**Goal of the exercise**
Write out the whole listing, matching it exactly.

==========

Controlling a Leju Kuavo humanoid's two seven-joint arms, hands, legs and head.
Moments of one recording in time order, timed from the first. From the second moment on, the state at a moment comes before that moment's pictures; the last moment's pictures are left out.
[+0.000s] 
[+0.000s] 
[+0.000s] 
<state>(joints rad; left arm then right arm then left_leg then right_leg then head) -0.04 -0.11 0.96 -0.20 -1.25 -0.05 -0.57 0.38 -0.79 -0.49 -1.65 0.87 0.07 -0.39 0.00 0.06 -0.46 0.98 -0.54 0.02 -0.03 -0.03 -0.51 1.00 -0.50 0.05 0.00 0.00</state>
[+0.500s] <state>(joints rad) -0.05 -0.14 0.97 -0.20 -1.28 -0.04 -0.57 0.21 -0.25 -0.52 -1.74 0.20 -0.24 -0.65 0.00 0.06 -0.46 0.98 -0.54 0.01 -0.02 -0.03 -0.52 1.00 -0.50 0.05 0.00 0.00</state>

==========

**Response to the exercise**
Controlling a Leju Kuavo humanoid's two seven-joint arms, hands, legs and head.
Moments of one recording in time order, timed from the first. From the second moment on, the state at a moment comes before that moment's pictures; the last moment's pictures are left out.
[+0.000s] 
[+0.000s] 
[+0.000s] 
<state>(joints rad; left arm then right arm then left_leg then right_leg then head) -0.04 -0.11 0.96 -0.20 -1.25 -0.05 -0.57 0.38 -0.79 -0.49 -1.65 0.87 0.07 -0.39 0.00 0.06 -0.46 0.98 -0.54 0.02 -0.03 -0.03 -0.51 1.00 -0.50 0.05 0.00 0.00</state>
[+0.500s] <state>(joints rad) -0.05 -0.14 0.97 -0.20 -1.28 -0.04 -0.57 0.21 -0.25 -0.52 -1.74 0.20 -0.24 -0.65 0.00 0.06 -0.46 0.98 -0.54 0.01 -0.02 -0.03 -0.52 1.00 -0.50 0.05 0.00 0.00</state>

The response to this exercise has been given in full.